ELISA
GARRIDO DELGADO
“Mi
querida España, esta España mía, esta España nuestra” Cantaba
Cecilia hace muchos años. Cantaba a la misma España que fue en un tiempo tierra
de grandes reyes, el más vasto imperio del mundo conocido, la que unida
consiguió deshacerse de un prestigioso ejército de casacas azules contando tan
sólo con la fuerza ciudadana. La misma que sangró dolor, sufrimiento y opresión
hasta quedar seca en el siglo XX (ya nos dicen los viejos, que en este país
hubo una guerra…) Cantaba a la España de que unos quieren huir mientras otros observan
derrumbarse al amparo de una “relaxing cup de café con leche”. Pero, ¿Qué es
España si no sus gentes, las personas que la constituyen? Porque, al contrario
de lo que muchos creen, España no es un símbolo, ni una bandera, ni un himno
con o sin letra. Es su sociedad y es por tanto esta la única responsable de
todo lo que le pasa, en lo bueno y en lo malo, en la salud o en la enfermedad.

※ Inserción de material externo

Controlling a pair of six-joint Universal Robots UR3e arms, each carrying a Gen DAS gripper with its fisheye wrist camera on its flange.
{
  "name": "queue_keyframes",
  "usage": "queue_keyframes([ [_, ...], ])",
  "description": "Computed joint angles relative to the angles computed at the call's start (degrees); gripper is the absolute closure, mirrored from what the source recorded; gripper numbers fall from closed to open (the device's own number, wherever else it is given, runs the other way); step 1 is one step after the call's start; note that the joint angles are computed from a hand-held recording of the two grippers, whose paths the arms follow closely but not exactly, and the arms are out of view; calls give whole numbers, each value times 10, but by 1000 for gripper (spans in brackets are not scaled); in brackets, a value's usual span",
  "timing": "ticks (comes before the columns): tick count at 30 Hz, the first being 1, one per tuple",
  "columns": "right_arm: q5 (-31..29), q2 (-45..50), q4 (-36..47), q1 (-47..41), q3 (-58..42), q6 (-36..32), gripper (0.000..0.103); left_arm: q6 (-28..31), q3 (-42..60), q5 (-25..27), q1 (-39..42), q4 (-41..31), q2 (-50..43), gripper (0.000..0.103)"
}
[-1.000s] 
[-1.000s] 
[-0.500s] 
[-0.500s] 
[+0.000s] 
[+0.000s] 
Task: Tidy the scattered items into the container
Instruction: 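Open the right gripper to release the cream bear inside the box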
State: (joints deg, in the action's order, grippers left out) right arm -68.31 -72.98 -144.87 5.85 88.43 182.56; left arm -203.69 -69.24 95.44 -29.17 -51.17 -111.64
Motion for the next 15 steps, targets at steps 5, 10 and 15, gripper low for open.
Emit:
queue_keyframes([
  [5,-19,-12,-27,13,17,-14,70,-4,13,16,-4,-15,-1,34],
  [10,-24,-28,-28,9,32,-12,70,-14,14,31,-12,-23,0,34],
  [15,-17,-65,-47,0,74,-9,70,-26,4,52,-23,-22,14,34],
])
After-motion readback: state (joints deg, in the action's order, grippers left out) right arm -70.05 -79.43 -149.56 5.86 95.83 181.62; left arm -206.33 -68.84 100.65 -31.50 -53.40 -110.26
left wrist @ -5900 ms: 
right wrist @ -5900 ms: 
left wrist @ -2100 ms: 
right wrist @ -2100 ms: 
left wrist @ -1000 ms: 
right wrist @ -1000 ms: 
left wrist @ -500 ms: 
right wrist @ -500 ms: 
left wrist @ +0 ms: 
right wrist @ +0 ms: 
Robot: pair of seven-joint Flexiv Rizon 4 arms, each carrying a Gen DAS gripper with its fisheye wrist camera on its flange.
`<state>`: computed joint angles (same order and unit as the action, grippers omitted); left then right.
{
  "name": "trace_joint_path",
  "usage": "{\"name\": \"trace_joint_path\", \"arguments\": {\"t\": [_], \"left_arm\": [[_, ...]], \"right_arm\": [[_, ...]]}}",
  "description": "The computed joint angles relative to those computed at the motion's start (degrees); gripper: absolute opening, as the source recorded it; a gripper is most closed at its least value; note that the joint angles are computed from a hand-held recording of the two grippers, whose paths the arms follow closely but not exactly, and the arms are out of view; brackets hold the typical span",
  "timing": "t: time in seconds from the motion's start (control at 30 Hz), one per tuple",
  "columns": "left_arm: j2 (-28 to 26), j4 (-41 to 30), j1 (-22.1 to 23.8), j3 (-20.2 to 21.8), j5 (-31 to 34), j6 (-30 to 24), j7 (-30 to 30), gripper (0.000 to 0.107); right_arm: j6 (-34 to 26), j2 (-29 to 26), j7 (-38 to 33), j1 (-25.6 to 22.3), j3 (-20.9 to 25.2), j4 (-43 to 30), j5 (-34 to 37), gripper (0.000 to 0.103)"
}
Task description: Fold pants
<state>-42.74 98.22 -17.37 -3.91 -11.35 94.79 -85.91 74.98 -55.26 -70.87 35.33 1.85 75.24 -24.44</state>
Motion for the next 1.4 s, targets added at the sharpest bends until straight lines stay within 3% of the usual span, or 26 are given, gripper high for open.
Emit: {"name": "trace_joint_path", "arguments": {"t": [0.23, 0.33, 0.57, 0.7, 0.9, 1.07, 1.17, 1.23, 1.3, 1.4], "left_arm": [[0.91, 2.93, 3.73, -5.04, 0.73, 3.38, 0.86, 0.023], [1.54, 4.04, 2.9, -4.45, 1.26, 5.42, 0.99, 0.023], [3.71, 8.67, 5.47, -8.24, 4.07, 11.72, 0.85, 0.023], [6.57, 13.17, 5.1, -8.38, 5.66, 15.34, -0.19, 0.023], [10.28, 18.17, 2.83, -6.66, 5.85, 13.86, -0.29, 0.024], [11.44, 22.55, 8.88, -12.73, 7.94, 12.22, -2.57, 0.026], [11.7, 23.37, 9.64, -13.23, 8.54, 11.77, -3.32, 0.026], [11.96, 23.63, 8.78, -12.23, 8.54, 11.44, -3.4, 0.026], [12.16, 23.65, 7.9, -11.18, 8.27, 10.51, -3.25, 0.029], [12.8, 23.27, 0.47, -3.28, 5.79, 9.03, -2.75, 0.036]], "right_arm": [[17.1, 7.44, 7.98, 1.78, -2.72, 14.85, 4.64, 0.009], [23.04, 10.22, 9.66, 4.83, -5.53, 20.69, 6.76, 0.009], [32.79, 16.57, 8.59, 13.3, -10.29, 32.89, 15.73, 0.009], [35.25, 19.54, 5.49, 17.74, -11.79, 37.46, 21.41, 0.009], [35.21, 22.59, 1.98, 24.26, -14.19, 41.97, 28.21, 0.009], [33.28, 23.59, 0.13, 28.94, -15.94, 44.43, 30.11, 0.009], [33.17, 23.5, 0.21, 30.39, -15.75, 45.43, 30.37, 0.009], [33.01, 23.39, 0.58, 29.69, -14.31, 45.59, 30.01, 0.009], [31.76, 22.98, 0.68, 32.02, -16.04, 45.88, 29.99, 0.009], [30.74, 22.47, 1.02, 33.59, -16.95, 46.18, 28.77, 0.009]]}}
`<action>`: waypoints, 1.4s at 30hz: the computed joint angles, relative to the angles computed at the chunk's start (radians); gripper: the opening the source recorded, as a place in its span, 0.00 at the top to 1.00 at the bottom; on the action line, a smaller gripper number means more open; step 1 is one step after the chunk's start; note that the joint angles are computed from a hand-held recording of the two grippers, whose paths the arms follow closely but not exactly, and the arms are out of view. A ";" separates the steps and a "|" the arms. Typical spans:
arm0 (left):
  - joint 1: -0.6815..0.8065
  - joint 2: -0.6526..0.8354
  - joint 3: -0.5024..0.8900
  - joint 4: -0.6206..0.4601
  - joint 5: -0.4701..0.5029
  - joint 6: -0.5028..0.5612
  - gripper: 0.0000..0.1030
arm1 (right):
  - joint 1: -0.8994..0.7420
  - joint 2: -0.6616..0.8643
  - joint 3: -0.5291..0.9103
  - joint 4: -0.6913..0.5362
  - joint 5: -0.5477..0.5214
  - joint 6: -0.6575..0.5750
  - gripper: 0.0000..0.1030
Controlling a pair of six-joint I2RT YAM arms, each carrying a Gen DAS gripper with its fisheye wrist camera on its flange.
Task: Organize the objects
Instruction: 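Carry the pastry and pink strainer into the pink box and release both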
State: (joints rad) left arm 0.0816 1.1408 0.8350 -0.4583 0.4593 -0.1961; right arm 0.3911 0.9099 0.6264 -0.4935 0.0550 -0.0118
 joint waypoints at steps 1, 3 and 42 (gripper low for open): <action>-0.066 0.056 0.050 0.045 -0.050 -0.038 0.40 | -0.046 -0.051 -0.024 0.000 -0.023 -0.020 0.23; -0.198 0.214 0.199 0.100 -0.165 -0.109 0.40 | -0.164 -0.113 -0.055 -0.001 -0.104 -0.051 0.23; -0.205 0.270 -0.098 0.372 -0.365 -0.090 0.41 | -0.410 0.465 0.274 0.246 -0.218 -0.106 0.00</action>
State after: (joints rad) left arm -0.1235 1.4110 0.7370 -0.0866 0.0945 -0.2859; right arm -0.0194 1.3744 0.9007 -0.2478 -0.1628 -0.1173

Esto último es precisamente lo que denuncia Florentino Diaz en su última
exposición en la galería Astarté; la enfermedad de España, su podredumbre. Nos
muestra un país que como el marco de una vieja puerta antaño útil se apaga
esperando el golpe de gracia que haga desaparecer su forma para siempre o la
transforme insuflándole un nuevo significado.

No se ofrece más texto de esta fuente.